What is the Coin Toss Streak Calculator?
This tool tells you how likely you are to see a streak (run) of k identical coin flips somewhere within n total tosses. It works for a fair coin (\(p = 0.5\)) or any biased coin where one side appears with probability \(p\). It also reports the basic chance that a specific block of k flips all land the same way, and the expected number of such runs.
How to use it
Enter the number of flips (n), the streak length you care about (k), and the probability p of the side you're tracking. The calculator returns the chance of seeing at least one streak of length k or more, the simple \(p^k\) probability, and an estimate of how many runs to expect.
The formula explained
The probability that k flips in a row are all the chosen side is simply \(p^{k}\). The harder question — the chance of at least one run of length k anywhere in n flips — is solved exactly with a dynamic program that tracks the current number of consecutive matching flips and an absorbing "achieved" state. Each flip either extends the run (probability \(p\)) or resets it (probability \(1-p\)).

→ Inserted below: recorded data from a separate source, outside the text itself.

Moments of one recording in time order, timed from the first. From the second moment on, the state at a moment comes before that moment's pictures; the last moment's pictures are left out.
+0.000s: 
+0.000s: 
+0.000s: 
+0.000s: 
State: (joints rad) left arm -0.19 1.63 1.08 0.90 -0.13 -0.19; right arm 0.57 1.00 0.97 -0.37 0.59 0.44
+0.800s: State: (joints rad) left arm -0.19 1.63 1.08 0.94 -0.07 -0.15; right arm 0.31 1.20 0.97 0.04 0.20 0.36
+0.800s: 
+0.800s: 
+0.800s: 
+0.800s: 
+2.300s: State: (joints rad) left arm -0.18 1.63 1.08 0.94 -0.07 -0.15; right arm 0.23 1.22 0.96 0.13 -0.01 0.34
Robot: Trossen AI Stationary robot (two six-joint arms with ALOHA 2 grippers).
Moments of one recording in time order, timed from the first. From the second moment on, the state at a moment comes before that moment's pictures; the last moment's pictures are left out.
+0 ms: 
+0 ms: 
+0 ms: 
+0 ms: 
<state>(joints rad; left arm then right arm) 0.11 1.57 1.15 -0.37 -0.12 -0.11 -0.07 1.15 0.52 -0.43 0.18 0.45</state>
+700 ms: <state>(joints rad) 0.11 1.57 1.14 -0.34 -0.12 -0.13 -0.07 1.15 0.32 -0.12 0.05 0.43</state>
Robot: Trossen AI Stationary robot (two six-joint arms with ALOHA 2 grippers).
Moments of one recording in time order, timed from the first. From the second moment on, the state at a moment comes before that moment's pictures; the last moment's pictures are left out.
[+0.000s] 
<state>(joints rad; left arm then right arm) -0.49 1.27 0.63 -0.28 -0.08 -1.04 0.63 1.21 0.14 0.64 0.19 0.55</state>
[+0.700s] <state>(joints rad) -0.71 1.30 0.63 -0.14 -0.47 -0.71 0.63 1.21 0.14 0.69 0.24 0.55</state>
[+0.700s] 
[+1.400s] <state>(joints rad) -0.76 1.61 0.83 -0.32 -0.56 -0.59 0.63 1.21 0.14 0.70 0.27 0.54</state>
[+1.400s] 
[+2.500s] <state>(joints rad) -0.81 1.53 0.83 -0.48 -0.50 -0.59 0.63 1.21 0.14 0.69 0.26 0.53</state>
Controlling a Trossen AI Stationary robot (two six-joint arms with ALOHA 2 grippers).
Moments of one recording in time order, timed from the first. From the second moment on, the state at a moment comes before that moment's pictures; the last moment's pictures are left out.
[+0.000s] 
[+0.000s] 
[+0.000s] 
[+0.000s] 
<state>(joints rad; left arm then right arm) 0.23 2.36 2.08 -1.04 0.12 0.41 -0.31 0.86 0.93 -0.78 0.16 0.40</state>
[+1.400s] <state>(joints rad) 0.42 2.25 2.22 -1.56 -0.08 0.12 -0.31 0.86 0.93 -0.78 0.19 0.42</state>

$$P(\text{run} \ge k) = 1 - Q(n) \\[1.2em] \text{where}\quad \left\{ \begin{aligned} k &= \text{Streak length} \\ p &= \text{Probability} \\ q &= 1 - p \end{aligned} \right.$$
Worked example
For a fair coin (\(p = 0.5\)), \(k = 3\), \(n = 5\): $$p^k = 0.5^3 = 0.125 \ (12.5\%)$$ The exact probability of at least one run of 3 heads in 5 flips works out to \(0.25\) (25%).
FAQ
What if k is bigger than n? A streak of k can't fit, so the probability is 0.
Does this count overlapping runs? The streak probability is "at least one run of length k or more"; the expected-runs figure is an approximate count of distinct runs.
Can I use a biased coin? Yes — set \(p\) to any value between 0 and 1 for the side you're tracking.